Among the 25 affirmative defenses filed by the lender in response to the initial complaint, many are being made on functionary legal grounds, such as the government “failing to state a claim upon which relief can be granted to Nutter,” and that the claims against the lender are “barred by the doctrines of waiver, estoppel, abandonment, consent, ratification, judicial estoppel, accord and satisfaction, and/or res judicata.” Nutter also contended in one defense that many of the transactions at the heart of the complaint had themselves already been approved by the government at the time they were created.

The following month, however, the government filed a reply to Nutter’s introduction of the affirmative defenses, taking issue with 14 of the 25 presented which ranged from an attempt to invalidate the company’s perspectives on the legal mechanisms at work, in addition to challenging the position of Nutter in interpreting legal regulations, requirements and precedent.
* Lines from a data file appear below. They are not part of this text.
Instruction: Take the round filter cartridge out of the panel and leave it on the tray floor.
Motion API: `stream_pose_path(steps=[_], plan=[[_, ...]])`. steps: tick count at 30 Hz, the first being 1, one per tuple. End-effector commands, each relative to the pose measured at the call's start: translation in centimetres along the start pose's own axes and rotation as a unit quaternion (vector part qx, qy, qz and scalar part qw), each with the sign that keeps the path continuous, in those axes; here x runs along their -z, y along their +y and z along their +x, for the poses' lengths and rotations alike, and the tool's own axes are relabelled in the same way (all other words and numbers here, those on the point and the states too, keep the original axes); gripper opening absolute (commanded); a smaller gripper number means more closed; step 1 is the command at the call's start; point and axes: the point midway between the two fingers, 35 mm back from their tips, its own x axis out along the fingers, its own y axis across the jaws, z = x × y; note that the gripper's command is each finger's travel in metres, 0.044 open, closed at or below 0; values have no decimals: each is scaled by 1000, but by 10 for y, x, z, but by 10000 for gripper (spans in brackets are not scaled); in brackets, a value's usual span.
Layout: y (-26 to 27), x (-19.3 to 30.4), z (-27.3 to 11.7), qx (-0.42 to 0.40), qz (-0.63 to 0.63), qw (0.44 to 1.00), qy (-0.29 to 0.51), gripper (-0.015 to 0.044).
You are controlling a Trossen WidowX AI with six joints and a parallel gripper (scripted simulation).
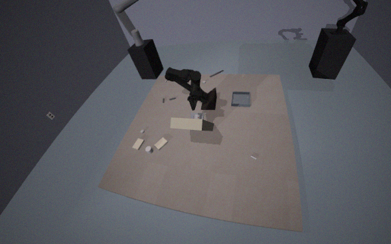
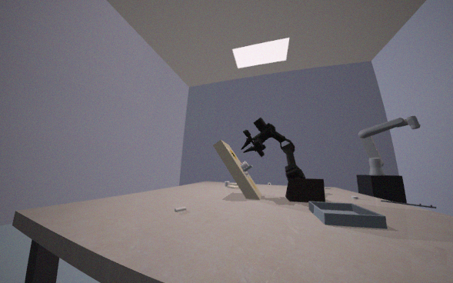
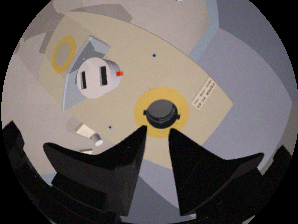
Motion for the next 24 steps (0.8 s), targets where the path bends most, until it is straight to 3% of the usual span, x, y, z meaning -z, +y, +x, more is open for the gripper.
stream_pose_path(steps=[1, 13, 17, 24], plan=[[-11, 6, -1, -1, -3, 1000, 1, 100], [-63, 31, -46, 1, 2, 1000, 0, 415], [-53, 24, -40, -17, 104, 994, -10, 310], [-24, 5, -25, -79, 388, 918, -14, 305]])
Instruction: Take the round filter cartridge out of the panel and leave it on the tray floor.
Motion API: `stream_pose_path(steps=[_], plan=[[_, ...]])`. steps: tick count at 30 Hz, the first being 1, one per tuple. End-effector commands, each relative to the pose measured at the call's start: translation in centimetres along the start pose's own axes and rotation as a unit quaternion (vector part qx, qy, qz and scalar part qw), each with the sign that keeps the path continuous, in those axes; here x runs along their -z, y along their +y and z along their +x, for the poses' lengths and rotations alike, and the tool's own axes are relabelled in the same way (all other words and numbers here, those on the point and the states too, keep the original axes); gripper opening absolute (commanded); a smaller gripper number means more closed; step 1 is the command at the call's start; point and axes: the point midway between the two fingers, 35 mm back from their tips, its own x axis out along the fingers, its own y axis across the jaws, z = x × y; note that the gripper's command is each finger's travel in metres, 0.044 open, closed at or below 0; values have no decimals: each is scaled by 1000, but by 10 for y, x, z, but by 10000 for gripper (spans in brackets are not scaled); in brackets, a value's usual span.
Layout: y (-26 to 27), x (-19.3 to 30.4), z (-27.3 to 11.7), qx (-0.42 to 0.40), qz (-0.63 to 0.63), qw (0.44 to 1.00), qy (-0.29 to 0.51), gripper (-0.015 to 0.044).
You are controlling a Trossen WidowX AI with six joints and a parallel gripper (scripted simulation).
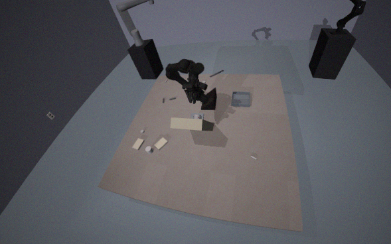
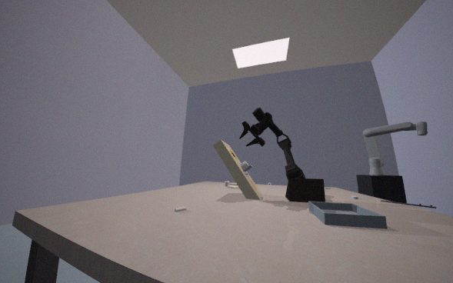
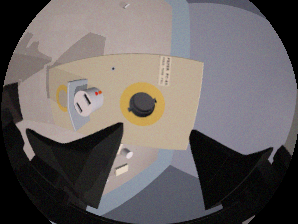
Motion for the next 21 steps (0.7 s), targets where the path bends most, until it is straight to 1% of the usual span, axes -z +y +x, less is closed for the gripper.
stream_pose_path(steps=[1, 4, 7, 10, 13, 15, 21], plan=[[25, -2, 13, -45, 189, 981, 10, 305], [40, -1, 20, -69, 312, 947, 25, 305], [55, -1, 25, -90, 430, 897, 48, 305], [71, 1, 30, -105, 540, 831, 78, 305], [86, 3, 34, -114, 640, 751, 113, 305], [93, 4, 36, -115, 680, 712, 130, 305], [94, 4, 36, -115, 685, 707, 132, 305]])
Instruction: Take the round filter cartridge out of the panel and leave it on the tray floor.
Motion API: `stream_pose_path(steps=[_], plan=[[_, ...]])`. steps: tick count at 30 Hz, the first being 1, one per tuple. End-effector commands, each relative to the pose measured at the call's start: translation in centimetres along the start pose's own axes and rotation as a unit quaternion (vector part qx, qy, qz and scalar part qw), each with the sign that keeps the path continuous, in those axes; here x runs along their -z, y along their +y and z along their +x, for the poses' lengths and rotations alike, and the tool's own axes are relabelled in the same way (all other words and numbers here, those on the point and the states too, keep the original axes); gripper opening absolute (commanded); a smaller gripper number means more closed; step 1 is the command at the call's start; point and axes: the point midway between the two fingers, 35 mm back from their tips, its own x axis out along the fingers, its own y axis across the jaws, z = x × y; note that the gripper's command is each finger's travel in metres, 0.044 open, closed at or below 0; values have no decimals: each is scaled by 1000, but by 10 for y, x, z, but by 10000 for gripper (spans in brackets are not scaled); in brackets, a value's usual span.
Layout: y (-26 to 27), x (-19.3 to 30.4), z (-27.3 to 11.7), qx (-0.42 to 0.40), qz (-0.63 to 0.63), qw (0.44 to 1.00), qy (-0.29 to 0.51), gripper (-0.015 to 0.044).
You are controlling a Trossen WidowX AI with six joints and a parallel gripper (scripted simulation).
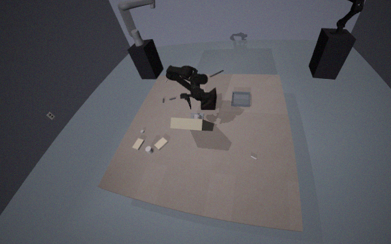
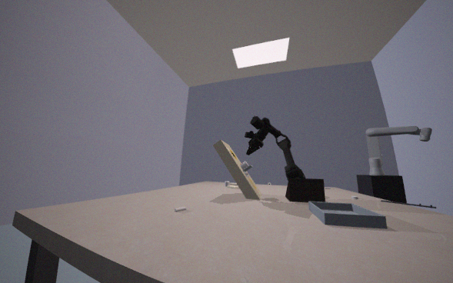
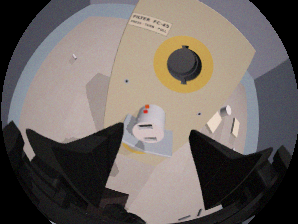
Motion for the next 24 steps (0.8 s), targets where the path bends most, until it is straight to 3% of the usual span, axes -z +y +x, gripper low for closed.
stream_pose_path(steps=[1, 24], plan=[[5, 23, 13, 2, 148, 988, 46, 305], [6, 24, 43, 1, 148, 988, 46, 305]])
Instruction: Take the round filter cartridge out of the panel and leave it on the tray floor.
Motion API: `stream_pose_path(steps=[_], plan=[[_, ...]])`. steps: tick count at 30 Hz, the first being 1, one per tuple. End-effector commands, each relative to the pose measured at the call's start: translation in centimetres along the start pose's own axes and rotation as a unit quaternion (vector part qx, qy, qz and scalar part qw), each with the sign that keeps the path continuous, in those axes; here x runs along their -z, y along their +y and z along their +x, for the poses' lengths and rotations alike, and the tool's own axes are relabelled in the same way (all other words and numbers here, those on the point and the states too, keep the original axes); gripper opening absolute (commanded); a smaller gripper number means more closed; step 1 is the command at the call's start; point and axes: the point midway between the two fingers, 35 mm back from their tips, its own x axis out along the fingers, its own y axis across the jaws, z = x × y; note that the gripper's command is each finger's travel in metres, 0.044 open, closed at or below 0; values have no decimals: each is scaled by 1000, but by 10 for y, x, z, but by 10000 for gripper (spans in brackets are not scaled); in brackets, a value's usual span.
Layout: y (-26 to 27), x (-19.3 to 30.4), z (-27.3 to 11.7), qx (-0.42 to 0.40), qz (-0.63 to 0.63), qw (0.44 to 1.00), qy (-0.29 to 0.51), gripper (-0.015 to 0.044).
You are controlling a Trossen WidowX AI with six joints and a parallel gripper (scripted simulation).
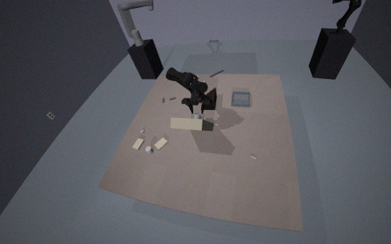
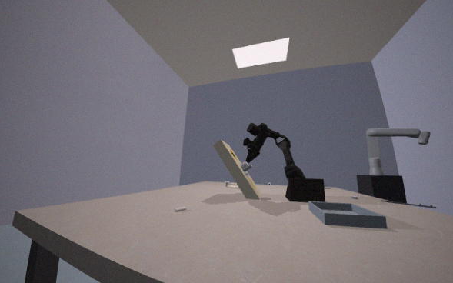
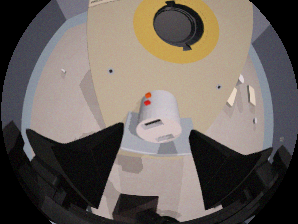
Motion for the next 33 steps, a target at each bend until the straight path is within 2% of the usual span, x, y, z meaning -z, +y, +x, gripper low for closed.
stream_pose_path(steps=[1, 14, 16, 25, 32, 33], plan=[[-1, 1, 7, 3, -3, 1000, 0, 305], [-2, 2, 25, 4, -3, 1000, 0, 305], [-2, 0, 22, 2, 0, 1000, 0, 252], [-2, 0, 22, 2, 0, 1000, 0, 192], [-2, -7, 19, 2, 0, 1000, -1, 8], [-2, -10, 17, 2, 0, 1000, -1, 0]])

In terms of the idea that the government had already approved the transactions at the heart of the dispute, the government contends that HUD in and of itself does not have the authority to recover a civil penalty; only the Attorney General of the United States under the auspices of DOJ has such authority. This renders the cited defense by Nutter moot, the government argues.

The government also takes issue with a defense that contends that the United States “did not incur any damages” from the allegations, responding that such a standard is not the basis for a violation of the False Claims Act (FCA) nor the Financial Institutions Reform, Recovery, and Enforcement Act of 1989 (FIRREA), which are two bases upon which the government is pursuing action against the lender.

Counsel for Nutter also contends in one affirmative defense that “the Government’s claims are barred, in whole or in part, by the doctrine of unclean hands and unjust enrichment,” which the government counters by saying that the lender provides no factual bases for such a defense and that the argument is undercut by saying that laws passed by Congress cannot be used against the United States if such an argument is made in an effort to prevent the government from enforcing law.

Nutter quickly filed a response in opposition to the government’s efforts to strike such affirmative defenses, saying earlier this month that “the Government’s arguments regarding Nutter’s affirmative defenses are not legally supported, and furthermore are premature. […] The Government’s Motion should be denied, and Nutter’s affirmative defenses should not be stricken.”

The judge has yet to respond to the issue of the affirmative defenses.

Next steps, recent history

A representative for the U.S. Attorney’s Office for the District of Columbia previously advised RMD that ongoing policy is not to comment on pending litigation, though the representative did confirm previously that a trial date has been set. No additional notices or statements by the attorneys representing the government in this case have been filed as of press time. Previously, Judge Ketchmark proposed a lengthy scheduling process which began with discovery commencing in April 2021, and ending with a jury trial which as of now is slated to begin on August 21, 2023.

The allegations, if true, would do damage to the financial viability of the HECM program inside the Mutual Mortgage Insurance (MMI) Fund, and this action signals that the federal government takes seriously any threat to the integrity of the HECM program, according to HUD Inspector General Rae Oliver Davis.

“Lenders who willfully disregard FHA requirements for HECM loans expose the program to significant financial losses that threaten the future availability of this important program to seniors,” said Davis in September 2020. “This complaint is evidence that we will tirelessly investigate allegations of abuses of the HECM program by FHA lenders.”

In December 2020, roughly one month prior to the inauguration of President Joe Biden, then-HUD Secretary Dr. Ben Carson and then-HUD Chief Financial Officer (CFO) Irv Dennis in consultation with the HUD OIG released a report that made mention of the government’s case against Nutter Home Loans and another case against a different HECM lender as evidence of its commitment to enforcement.